An efficient method for strongly correlated electrons in one dimension

TL;DR

This paper demonstrates that the Piris natural orbital functional 7 (PNOF7) effectively models strongly correlated electrons in one-dimensional systems, including hydrogen chains and the Hubbard model, with high accuracy across various regimes and system sizes.

Contribution

The study introduces and validates the PNOF7 method for accurately describing non-dynamic correlation effects in 1D strongly correlated electron systems.

Findings

PNOF7 accurately models 1D Hubbard systems across different fillings.

PNOF7 maintains accuracy for large systems with up to 122 electrons.

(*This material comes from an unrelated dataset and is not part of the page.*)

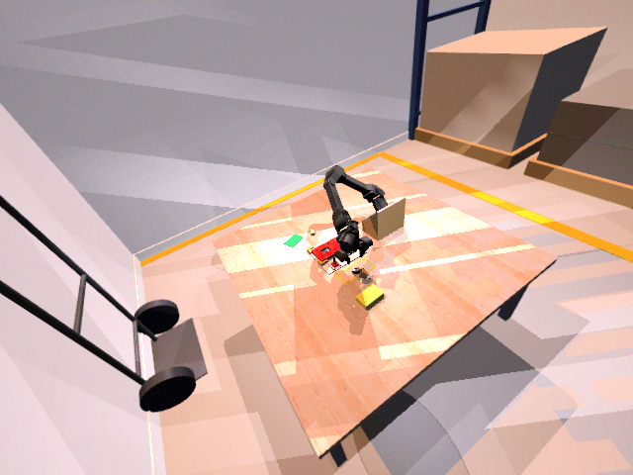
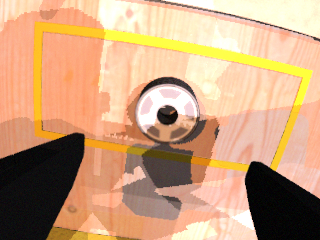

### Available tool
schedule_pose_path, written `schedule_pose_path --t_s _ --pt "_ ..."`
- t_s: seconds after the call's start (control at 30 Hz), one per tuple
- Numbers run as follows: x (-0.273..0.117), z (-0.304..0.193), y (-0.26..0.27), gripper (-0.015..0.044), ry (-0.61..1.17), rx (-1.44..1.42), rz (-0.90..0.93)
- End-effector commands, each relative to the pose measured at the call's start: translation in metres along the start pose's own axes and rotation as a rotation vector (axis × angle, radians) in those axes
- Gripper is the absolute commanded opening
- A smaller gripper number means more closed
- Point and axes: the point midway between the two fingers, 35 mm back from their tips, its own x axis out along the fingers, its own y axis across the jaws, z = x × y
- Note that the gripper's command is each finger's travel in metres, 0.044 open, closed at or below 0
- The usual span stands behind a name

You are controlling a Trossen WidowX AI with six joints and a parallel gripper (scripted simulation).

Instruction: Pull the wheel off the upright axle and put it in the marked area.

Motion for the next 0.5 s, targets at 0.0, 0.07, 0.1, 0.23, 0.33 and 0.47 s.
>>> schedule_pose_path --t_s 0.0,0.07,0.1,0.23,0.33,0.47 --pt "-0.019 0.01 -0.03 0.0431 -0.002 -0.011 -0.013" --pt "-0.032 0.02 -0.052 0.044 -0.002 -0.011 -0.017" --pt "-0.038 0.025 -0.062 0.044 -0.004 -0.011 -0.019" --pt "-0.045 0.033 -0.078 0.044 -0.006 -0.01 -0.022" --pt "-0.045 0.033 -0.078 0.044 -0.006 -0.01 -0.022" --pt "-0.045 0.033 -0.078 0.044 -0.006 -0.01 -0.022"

Results compare well with density-matrix renormalization group calculations.

Abstract

The one-particle reduced density matrix functional theory in its natural orbital functional (NOF) version is used to study strongly correlated electrons. We show the ability of the Piris NOF 7 (PNOF7) to describe non-dynamic correlation effects in one-dimensional (1D) systems. An extensive study of 1D systems that includes Hydrogen (H) chains and the 1D Hubbard model with periodic boundary conditions is provided. Different filling situations and large sizes with up to 122 electrons are considered. Compared to quasi-exact results, PNOF7 is accurate in different correlation regimes for the 1D Hubbard model even away from the half-filling, and maintains its accuracy when the system size increases. The symmetric and asymmetric dissociations of the linear H chain composed of 50 atoms are described to remark the importance of long-range interactions in presence of strong correlation effects. Our results compare remarkably well with those obtained at the density-matrix renormalization group level of theory.